Exercise directions:
Your answer should consist solely of the lines from the first line of the data through the line with "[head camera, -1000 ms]", each reproduced exactly.

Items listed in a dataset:
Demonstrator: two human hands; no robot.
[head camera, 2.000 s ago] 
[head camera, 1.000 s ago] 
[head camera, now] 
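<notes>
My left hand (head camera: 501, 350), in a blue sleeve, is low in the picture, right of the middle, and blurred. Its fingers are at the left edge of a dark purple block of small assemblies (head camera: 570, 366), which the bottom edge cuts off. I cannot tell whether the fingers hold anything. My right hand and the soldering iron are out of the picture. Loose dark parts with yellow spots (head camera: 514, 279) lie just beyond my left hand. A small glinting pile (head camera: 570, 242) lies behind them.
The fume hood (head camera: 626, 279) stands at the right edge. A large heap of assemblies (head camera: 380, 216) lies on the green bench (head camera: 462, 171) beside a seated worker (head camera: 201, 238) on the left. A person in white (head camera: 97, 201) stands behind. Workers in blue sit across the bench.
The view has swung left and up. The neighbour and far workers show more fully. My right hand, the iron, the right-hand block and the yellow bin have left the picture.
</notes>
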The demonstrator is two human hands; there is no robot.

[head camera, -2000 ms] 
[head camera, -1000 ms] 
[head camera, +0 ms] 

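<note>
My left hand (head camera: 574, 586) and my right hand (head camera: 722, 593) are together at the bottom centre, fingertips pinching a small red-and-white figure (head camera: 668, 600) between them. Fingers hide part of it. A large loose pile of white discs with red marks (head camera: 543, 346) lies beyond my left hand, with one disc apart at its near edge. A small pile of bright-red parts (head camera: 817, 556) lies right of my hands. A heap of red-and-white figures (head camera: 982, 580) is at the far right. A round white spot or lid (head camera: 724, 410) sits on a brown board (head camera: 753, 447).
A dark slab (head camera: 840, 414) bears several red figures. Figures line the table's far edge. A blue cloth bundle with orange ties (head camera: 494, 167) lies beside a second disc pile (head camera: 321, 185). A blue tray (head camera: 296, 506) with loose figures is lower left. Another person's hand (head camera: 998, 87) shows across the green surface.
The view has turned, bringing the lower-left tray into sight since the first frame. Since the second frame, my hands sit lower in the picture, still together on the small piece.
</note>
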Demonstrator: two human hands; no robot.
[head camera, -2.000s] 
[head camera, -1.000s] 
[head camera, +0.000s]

Response to this task:
Demonstrator: two human hands; no robot.
[head camera, 2.000 s ago] 
[head camera, 1.000 s ago] 
[head camera, now] 
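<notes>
My left hand (head camera: 501, 350), in a blue sleeve, is low in the picture, right of the middle, and blurred. Its fingers are at the left edge of a dark purple block of small assemblies (head camera: 570, 366), which the bottom edge cuts off. I cannot tell whether the fingers hold anything. My right hand and the soldering iron are out of the picture. Loose dark parts with yellow spots (head camera: 514, 279) lie just beyond my left hand. A small glinting pile (head camera: 570, 242) lies behind them.
The fume hood (head camera: 626, 279) stands at the right edge. A large heap of assemblies (head camera: 380, 216) lies on the green bench (head camera: 462, 171) beside a seated worker (head camera: 201, 238) on the left. A person in white (head camera: 97, 201) stands behind. Workers in blue sit across the bench.
The view has swung left and up. The neighbour and far workers show more fully. My right hand, the iron, the right-hand block and the yellow bin have left the picture.
</notes>
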The demonstrator is two human hands; there is no robot.

[head camera, -2000 ms] 
[head camera, -1000 ms] 

This concludes the answer.